Disclaimer: I have no plan to break 3.x bitcode compatibility in any way.
I’m experimenting with ideas to improve the current bitcode serialization and deserialization in general.
I’m interested in improving the speed and the flexibility of the reader/writer, as well as making the code easier to deal with.
My current griefs against our bitcode format are mainly the lack of built-in random access (which prevents efficient lazy loading), and the implementation which does not help layering the high-level structure of the serialization from what is emitted (and the compression part). On the speed side, the bit level management of record has also non-negligible overhead right now.
The two key issues with the current format that prevents random access are:
- Abbrev are lazily emitted in the stream and can be interleaved with record. You have to scan the whole block to get the context for a record.

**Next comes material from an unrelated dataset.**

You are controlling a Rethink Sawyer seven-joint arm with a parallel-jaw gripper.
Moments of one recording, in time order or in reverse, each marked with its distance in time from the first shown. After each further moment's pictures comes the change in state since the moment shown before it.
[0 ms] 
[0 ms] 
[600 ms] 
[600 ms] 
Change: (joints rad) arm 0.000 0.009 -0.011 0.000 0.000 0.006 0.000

- Because records have variable size, you need to parse then in sequence to find the “interesting” one.
I just finished a quick prototype using Google Flatbuffers ( FlatBuffers: FlatBuffers ). This is a solution that provide “zero-copy” serialization/deserialization, by avoiding the use of variable length integer and aligning appropriately every field. The structure of the serialization is described using a DSL, and the serialization/deserialization code is generated from this description.

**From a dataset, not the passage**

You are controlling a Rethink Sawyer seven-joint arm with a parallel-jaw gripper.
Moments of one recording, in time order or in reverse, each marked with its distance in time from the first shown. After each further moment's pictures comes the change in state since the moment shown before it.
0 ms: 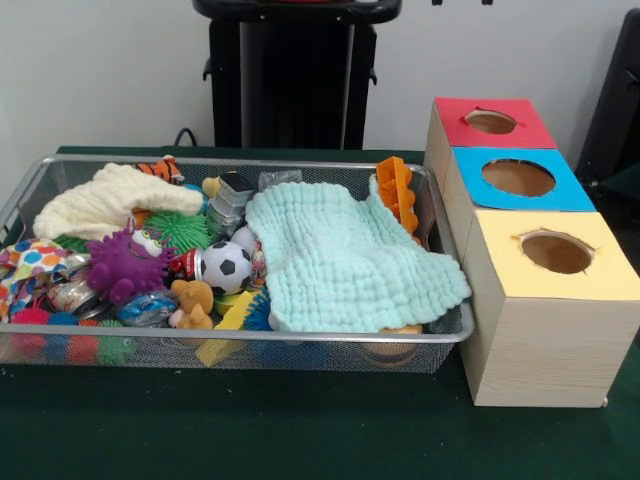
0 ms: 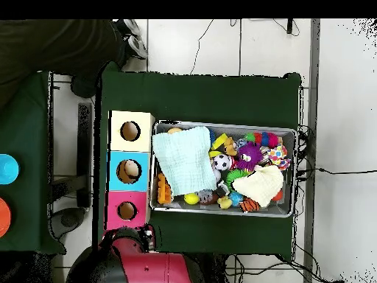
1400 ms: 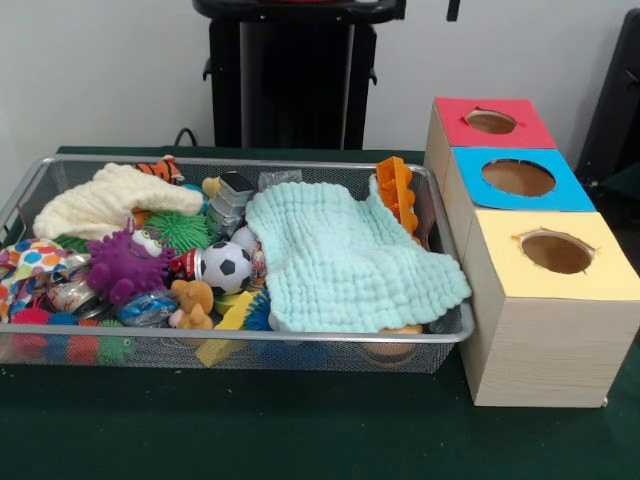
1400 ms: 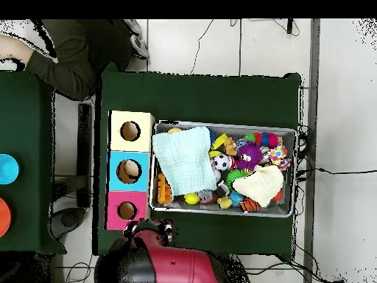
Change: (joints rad) arm -0.091 0.050 -0.010 0.010 -0.005 -0.090 0.000
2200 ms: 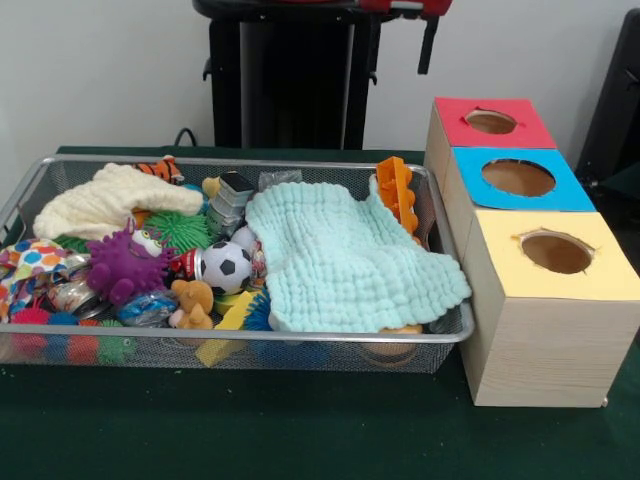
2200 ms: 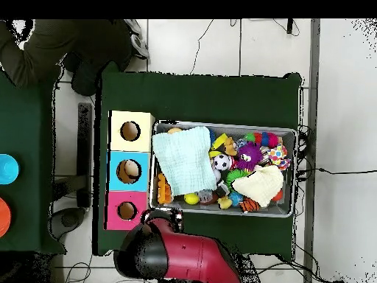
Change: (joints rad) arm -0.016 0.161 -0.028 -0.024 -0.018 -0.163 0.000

My prototype is a naive description of the IR, but complete enough to handle all the .ll files present in the LLVM validation, and rountrip a 800MB file from the LTO link of Clang itself.
The results is that the extra flexibility given by the random access is helping beyond the lazy loading: for instance loading metadata is an issue because of forward reference usually, while the random access allows to “recurse” on the operand when loading a metadata. This simplifies the algorithms both on the reader and the writer.
On the drawback, Flatbuffers seems to target small use cases (not a lot of different type of records or large buffers). The implementation is not totally optimized, for example 40% of the writer time is spend on “vtables” (equivalent of our abbrev) deduplication on some of my test cases.
Also multiple possible obvious size optimizations are not possible with the current Flatbuffers, currently my prototype emit files that are ~2 times larger that our bitcode format. By working on the schema I probably can get this to down 50%, but that may still be too high for us (especially considering that some of these limits are inherent to Flatbuffer implementation itself).
So my current thoughts on the topic is that we could still learn from other recently developed format and bring part of the ideas into our format where it makes sense. For example we don’t need random access in the instruction array, but it’d be appreciable for the metadata though. We'd want zero-copy for a symbol table (see https://llvm.org/bugs/show_bug.cgi?id=27551 ) but not for the instruction stream.
I’m also interested in what are other people’s stakes on the bitcode format (other than backward compatibility), what tradeoff are you ready to make on the size vs speed/flexibility for example?